One of the most important things to do in between consecutive day marathons is to eat. You have to replenish what you burned race 1 and then stockpile for race 2. My problem has always been I have no appetite right after a race (or heck, during a race either). That hurt me in my debut 100 mile race and sure enough, it got me here as well.
I woke up with two other people in my hotel room. Morgan, (fellow marathon freak and girlfriend to Gary, whom you have heard of before on this blog) and Adam, a marathon maniac from L.A. who just needed a place to crash. We had a pleasant conversation about marathoning the night before at (you guessed it) Applebee’s. Adam was walking the race (due to recent surgery) so he did the early start (6am as opposed to the main 7:45am start) a
nd so I drove him to the starting line early but the early rise was in my normal ritual, so no fuss.
Morgan and I got ready and headed to the start 45 min before the gun. We hung out with the crowds of marathon manics the day before in NH, but couldn’t find them here in Maine until right before race start. The weather was a carbon copy of the previous day, but a few degrees colder and no wind whatsoever. A little wind would creep up near the end, but the temperature would off set it.
The very first steps (and all others) were painful, the first few miles adding up to be horrible. My quads and calves were fine, but my ankles and shins were in pain and I looked silly, trying to compensate. I just tried to be gentle, but honestly wanted to stop from the very beginning. After a few miles I think I just got numb to the pain and my gait got stable and I seemed to get used to it. My first mile was 7:32 and in the end my per mile average was a little over 7:40, so there was not too much slow down. Sadly, I am getting used to running with that pain. I shall overcome. Damnit.
For the second day in a row, there was a portion of out-and-back togetherness that allowed me to again high five a bunch of marathon maniacs, which again was cool. A built in cheering squad, gotta love it. They were all happy and enjoying themselves, many again taking pictures of other maniacs.
Since I did not eat enough I got horribly tired and was running on fumes for the last 8 miles. I actually started taking Gatorade at aid stations (which I almost never do) just to try to survive. Just then I remembered I did not use my new and improved recovery drink, chocolate milk. How could I have been so forgetful??

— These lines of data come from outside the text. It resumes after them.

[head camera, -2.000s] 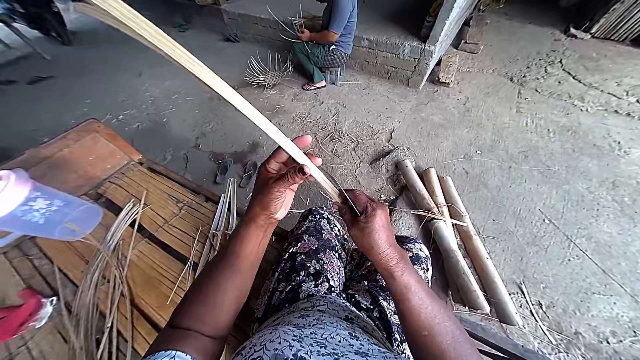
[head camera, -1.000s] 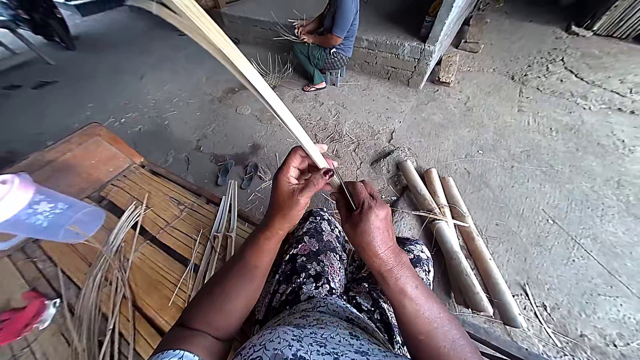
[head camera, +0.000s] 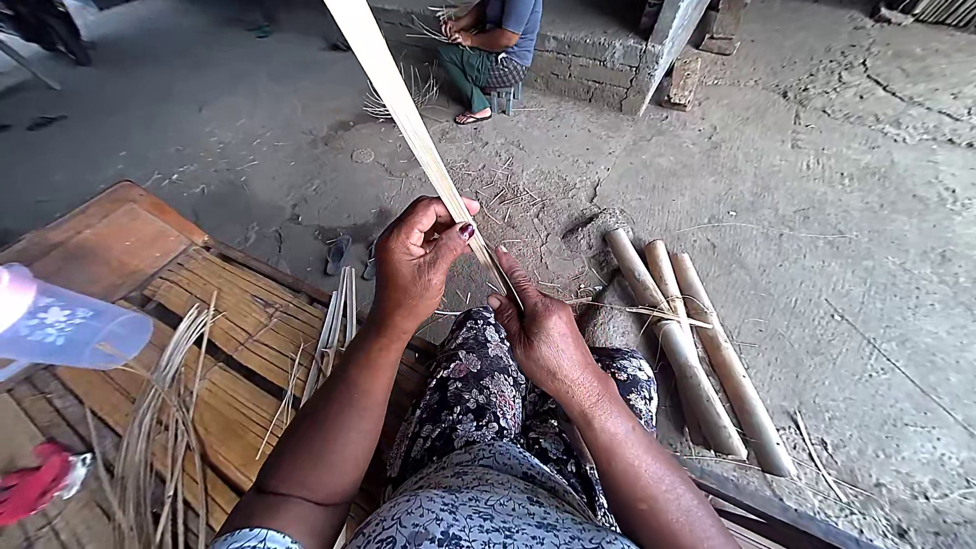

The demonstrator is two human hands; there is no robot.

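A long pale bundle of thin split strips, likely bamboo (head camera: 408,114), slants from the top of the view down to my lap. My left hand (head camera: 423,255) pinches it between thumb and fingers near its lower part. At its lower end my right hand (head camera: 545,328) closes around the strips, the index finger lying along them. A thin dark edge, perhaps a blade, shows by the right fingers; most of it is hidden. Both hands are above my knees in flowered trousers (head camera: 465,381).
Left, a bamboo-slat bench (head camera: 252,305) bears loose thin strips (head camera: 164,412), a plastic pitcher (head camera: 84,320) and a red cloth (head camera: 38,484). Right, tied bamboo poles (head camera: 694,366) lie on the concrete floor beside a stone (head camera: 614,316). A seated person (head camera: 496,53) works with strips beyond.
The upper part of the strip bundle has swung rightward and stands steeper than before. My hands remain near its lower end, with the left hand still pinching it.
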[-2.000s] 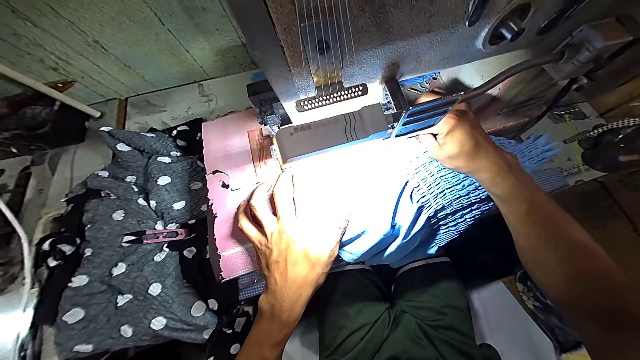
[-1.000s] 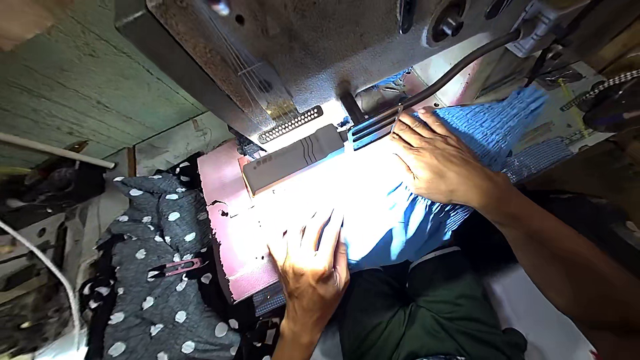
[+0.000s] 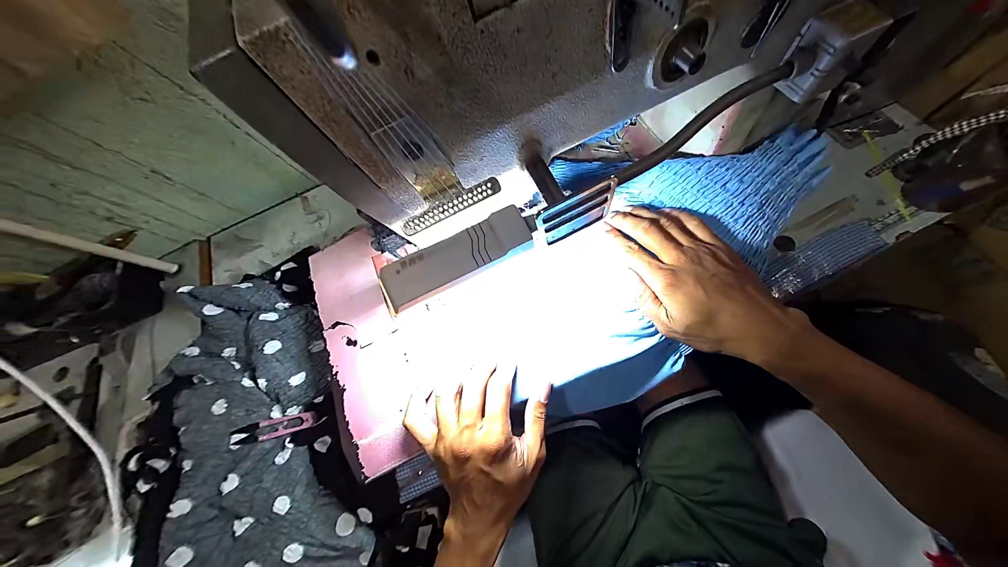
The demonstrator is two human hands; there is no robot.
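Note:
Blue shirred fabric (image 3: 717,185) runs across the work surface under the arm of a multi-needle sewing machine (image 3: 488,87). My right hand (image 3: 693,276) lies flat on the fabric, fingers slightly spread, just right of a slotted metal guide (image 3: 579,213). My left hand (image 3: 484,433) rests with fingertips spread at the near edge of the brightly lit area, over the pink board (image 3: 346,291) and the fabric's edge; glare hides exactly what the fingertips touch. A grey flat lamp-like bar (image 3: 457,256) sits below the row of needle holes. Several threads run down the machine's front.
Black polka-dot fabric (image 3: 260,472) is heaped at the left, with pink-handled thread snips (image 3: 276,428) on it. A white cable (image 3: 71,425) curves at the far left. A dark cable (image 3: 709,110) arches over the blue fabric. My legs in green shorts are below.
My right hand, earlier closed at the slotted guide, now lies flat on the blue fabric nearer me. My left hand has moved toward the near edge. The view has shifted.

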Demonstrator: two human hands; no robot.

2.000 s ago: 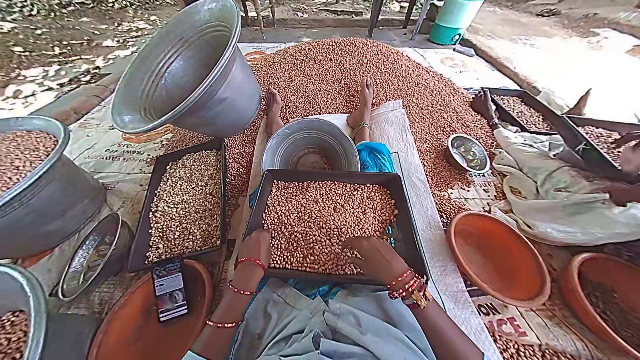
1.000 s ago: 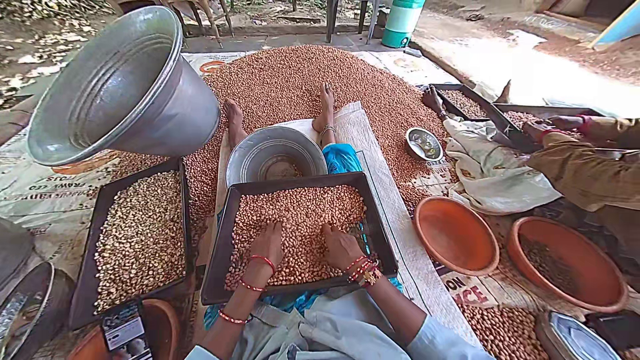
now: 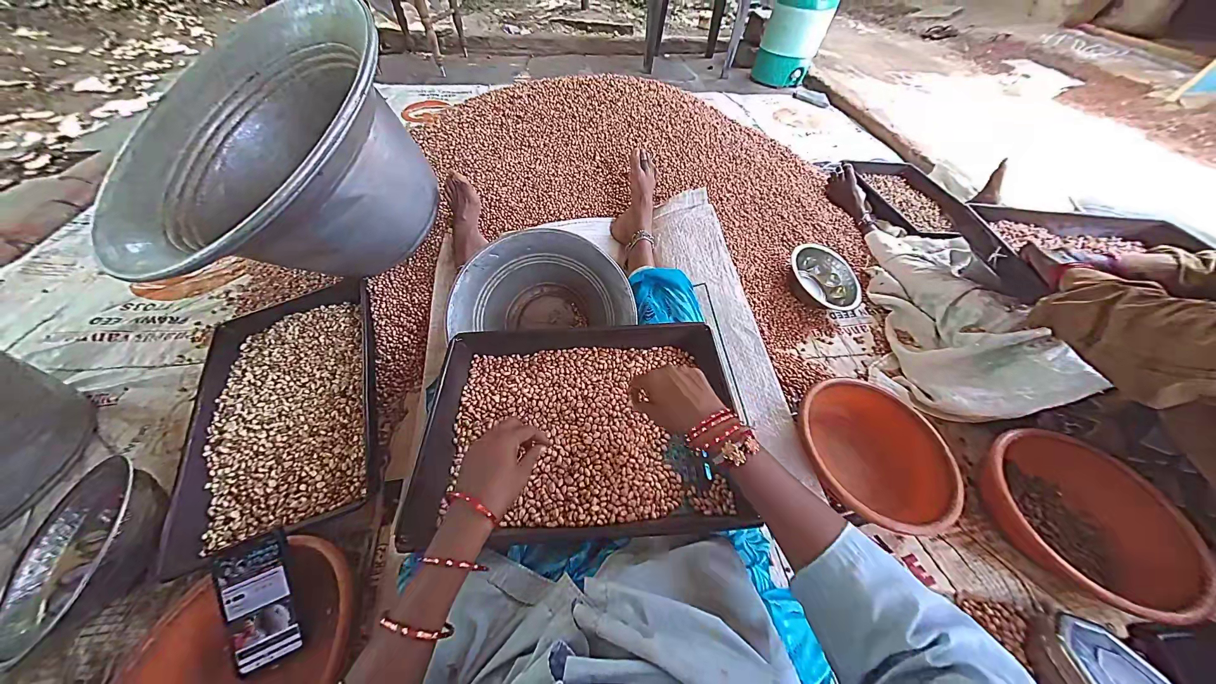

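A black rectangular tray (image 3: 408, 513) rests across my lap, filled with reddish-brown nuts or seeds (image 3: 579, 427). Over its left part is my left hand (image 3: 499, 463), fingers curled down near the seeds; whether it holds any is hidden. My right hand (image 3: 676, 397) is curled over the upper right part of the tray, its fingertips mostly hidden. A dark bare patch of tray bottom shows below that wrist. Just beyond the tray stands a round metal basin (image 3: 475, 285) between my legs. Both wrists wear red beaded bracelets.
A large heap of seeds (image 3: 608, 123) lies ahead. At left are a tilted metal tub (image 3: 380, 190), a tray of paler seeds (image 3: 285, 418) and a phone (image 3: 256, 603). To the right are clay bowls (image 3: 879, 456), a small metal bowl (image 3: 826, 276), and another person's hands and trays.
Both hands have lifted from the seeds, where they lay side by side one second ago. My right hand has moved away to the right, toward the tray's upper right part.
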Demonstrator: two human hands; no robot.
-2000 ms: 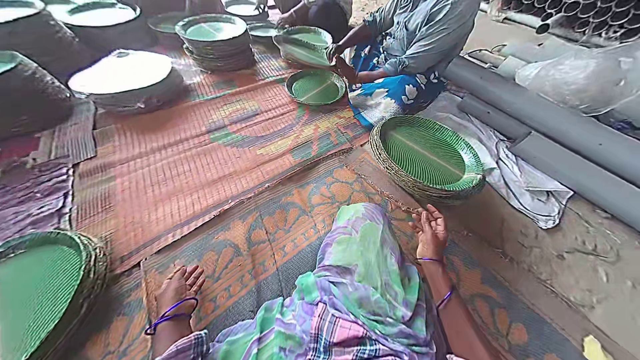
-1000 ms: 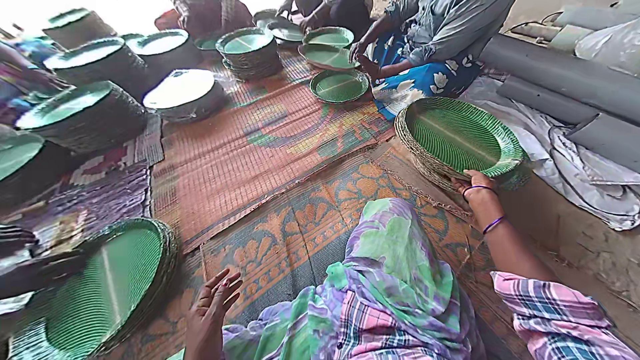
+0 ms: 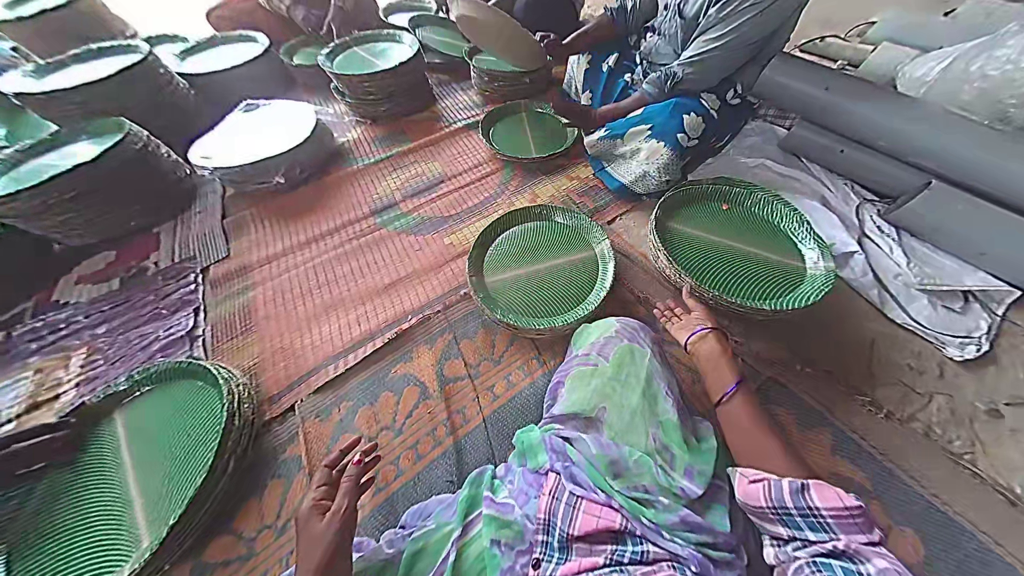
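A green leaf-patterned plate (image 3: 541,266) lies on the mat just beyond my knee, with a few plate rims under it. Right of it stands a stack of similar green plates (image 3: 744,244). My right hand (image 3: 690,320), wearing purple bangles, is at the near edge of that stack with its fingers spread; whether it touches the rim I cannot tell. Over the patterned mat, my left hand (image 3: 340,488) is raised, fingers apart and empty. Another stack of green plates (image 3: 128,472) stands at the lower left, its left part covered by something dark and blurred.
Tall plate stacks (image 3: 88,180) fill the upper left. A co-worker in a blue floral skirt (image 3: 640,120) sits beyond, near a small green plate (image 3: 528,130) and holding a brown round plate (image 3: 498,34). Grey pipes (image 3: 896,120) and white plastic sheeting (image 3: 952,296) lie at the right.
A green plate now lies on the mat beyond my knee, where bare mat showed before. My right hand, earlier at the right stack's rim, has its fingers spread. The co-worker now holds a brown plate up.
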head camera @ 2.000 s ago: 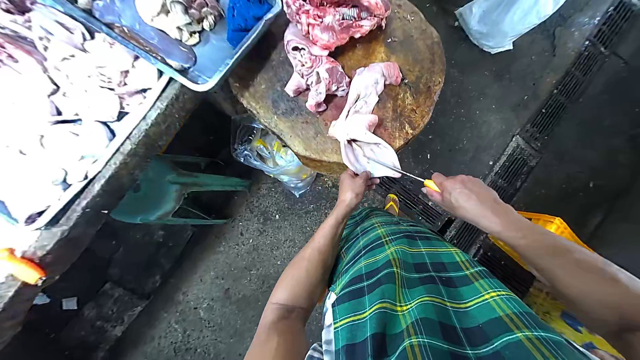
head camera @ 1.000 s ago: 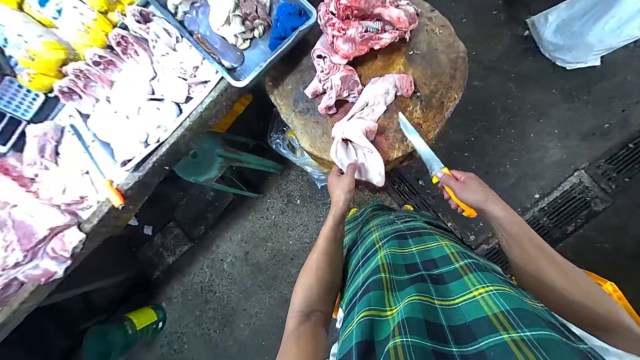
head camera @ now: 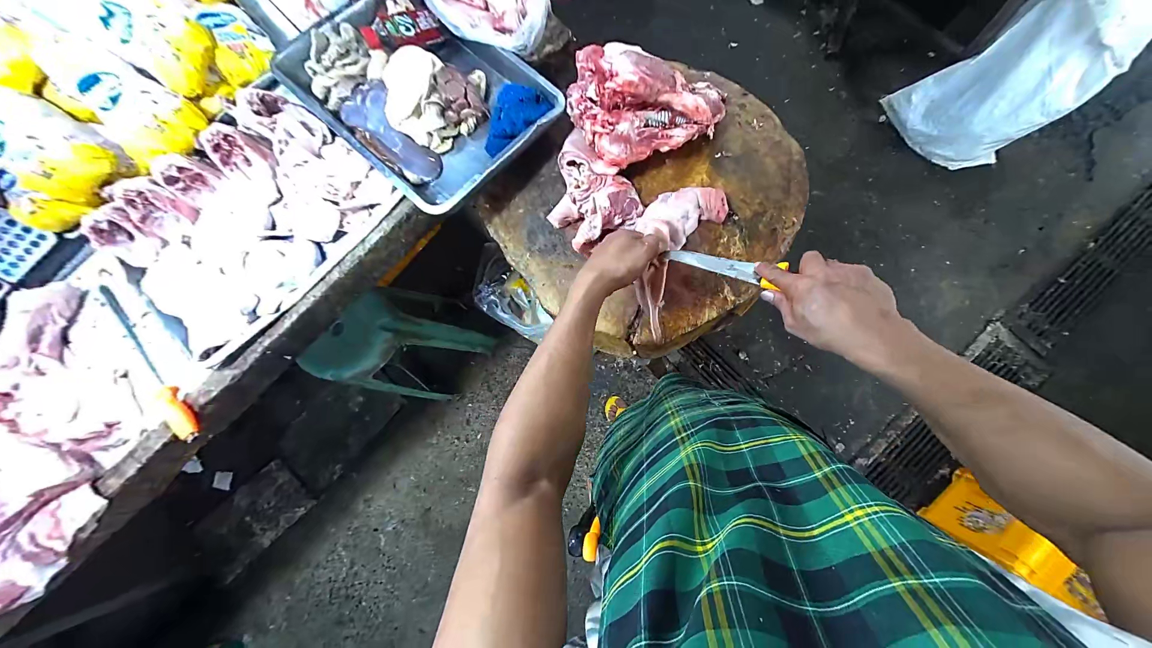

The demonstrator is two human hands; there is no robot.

The course was fine, starting out near a bay (I never did have a good view of the ocean during the race which was a bummer) and then getting to urban ‘backroads’ with lots of color changing trees. Nothing to right home about, just another course, actually. What for sure did stink was that with about 2 miles to go, you can see the finish line area. I hate that, because then those last miles seem to take forever. If and when I design a marathon course, you come around the last corner and you have 100m to go. Done :)
Since I had not eaten enough, after my handstand, I was hungry. Very hungry. I was waiting for Morgan to come in such that I could take her to the airport so I hung around the finish line and ate. A lot. Several glasses of Gatorade, 2 bottles of water, 2 bagels with cream cheese, 2 bottles of chocolate milk and 7 containers of yogurt. Later I would eat a lot more, probably the most I have ever eaten in a 10 hour period in my life. Yeah, I was toast at the end of this one. I am glad I can still say that I learn a little more about my running every race, even after 51 marathons.
A two step flight late Sunday got me home in my bed a little after midnight. I was so completely exhausted because the flights were just short enough that I couldn’t sleep on either one. It took me a few days to catch up on sleep. Now I have to nurse my legs and eat a bunch because my new marathons are next weekend. ugh.